WHAT IS EXPECTED :: Repeat, word for word, each of the records shown below, without their pictures.

==============================

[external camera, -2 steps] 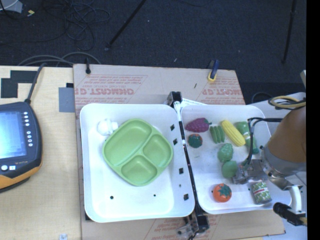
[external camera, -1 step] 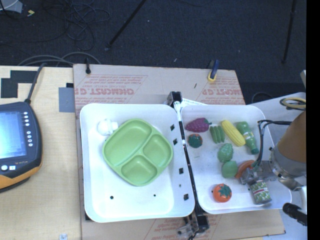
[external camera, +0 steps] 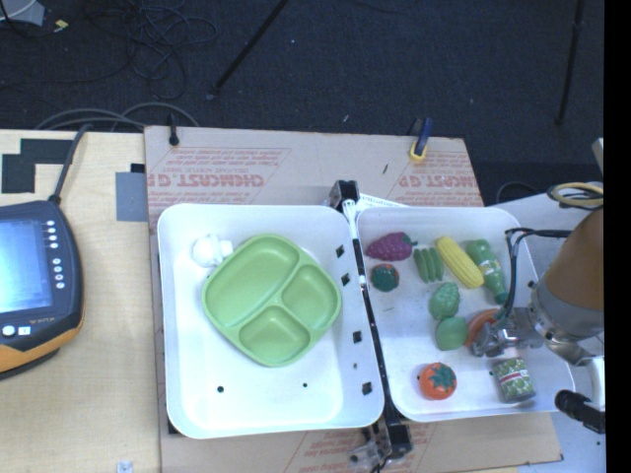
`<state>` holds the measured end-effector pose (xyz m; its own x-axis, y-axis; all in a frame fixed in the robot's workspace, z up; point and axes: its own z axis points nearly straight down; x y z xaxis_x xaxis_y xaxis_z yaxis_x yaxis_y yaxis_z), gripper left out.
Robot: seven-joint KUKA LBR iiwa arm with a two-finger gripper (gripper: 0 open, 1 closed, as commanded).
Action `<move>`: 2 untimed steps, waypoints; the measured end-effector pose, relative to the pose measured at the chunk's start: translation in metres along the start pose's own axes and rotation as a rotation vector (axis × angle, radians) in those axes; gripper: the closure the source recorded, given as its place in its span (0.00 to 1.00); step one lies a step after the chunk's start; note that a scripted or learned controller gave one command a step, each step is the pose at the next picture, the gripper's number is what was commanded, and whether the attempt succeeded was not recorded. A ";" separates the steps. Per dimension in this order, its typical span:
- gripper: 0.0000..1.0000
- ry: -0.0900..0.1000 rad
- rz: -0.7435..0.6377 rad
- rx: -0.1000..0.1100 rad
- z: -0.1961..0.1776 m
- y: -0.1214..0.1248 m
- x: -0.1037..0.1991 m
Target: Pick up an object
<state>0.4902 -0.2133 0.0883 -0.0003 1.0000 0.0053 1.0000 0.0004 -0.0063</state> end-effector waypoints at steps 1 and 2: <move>1.00 -0.004 -0.005 -0.011 -0.065 0.046 0.043; 1.00 -0.007 -0.001 -0.016 -0.233 -0.015 0.077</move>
<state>0.4767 -0.1379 0.3222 -0.0018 1.0000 -0.0013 1.0000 0.0018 0.0098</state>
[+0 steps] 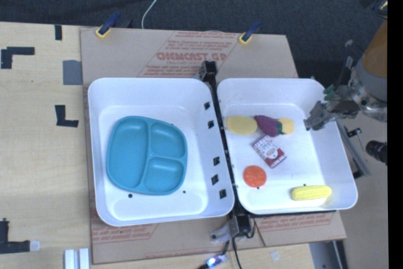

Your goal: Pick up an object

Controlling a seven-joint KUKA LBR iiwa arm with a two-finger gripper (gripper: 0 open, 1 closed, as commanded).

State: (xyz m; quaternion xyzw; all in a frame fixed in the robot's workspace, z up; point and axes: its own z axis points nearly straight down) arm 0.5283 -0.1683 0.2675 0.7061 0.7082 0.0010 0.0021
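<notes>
I take the right white bin [327, 154] as landmark. Nearest in it lies a yellow corn cob [311, 193], then an orange ball [255, 176], a red carton [269, 151], a purple eggplant [269, 125]. My grey gripper [317, 119] hangs over its far right rim, holding nothing; I cannot tell its opening.

One fixed overhead camera, slanted down on the bench.
It looks from the near bench edge toward a dark backdrop at the top, far enough back to take in both the left bin [101, 135] and the right bin [327, 154], the cardboard sheet [182, 53] under them and the wooden benchtop [38, 154] at left; the arm [378, 72] enters at the right edge.
</notes>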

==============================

WRITTEN RESPONSE ::
[external camera, -2 steps] 
[external camera, -1 step] 
[external camera, +0 steps] 
`<state>` holds the measured end-effector pose (xyz m; its own x-axis, y-axis; all in a frame fixed in the robot's workspace, z up; point and axes: its own z axis points nearly straight down; x y z xaxis_x xaxis_y xaxis_z yaxis_x yaxis_y yaxis_z), gripper left out.
Robot: seven-joint KUKA LBR iiwa arm with a two-finger gripper (gripper: 0 open, 1 closed, as commanded).
Action `<move>`: 2 untimed steps, waypoints; the measured end-effector pose, relative to the pose measured at the chunk's start: translation in metres along the start pose's own axes and rotation as a rotation vector (axis × angle, radians) in those axes; gripper: the closure the source recorded, given as its place in its span (0.00 to 1.00); step one lies a step after the chunk's start; note that a scripted or learned controller gave one command a step, each step is the pose at the next picture, the gripper's number is what was commanded, and whether the attempt succeeded was not recorded. A ";" separates the steps. Per dimension in this order, its typical span:
- gripper: 0.0000..1.0000
- ry: -0.0900..0.1000 rad
- rz: -0.7435..0.6377 rad
- rx: -0.1000..0.1100 rad
- z: -0.1961..0.1776 m
- y: -0.1214..0.1248 m
- x: -0.1037..0.1991 m
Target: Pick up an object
<state>0.4902 -0.2133 0.0883 -0.0003 1.0000 0.0053 1.0000 0.0004 -0.0063</state> end-effector waypoints at steps 1 and 2: <move>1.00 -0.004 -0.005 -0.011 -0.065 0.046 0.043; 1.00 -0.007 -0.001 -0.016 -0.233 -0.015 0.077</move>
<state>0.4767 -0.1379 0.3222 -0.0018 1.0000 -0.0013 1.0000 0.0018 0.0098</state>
[+0 steps] 

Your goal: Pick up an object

Controlling a seven-joint KUKA LBR iiwa arm with a two-finger gripper (gripper: 0 open, 1 closed, as commanded).

State: (xyz m; quaternion xyzw; all in a frame fixed in the robot's workspace, z up; point and axes: its own z axis points nearly straight down) arm 0.5283 -0.1683 0.2675 0.7061 0.7082 0.0010 0.0021
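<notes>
I take the right white bin [327, 154] as landmark. Nearest in it lies a yellow corn cob [311, 193], then an orange ball [255, 176], a red carton [269, 151], a purple eggplant [269, 125]. My grey gripper [317, 119] hangs over its far right rim, holding nothing; I cannot tell its opening.

One fixed overhead camera, slanted down on the bench.
It looks from the near bench edge toward a dark backdrop at the top, far enough back to take in both the left bin [101, 135] and the right bin [327, 154], the cardboard sheet [182, 53] under them and the wooden benchtop [38, 154] at left; the arm [378, 72] enters at the right edge.
</notes>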

The response is now complete.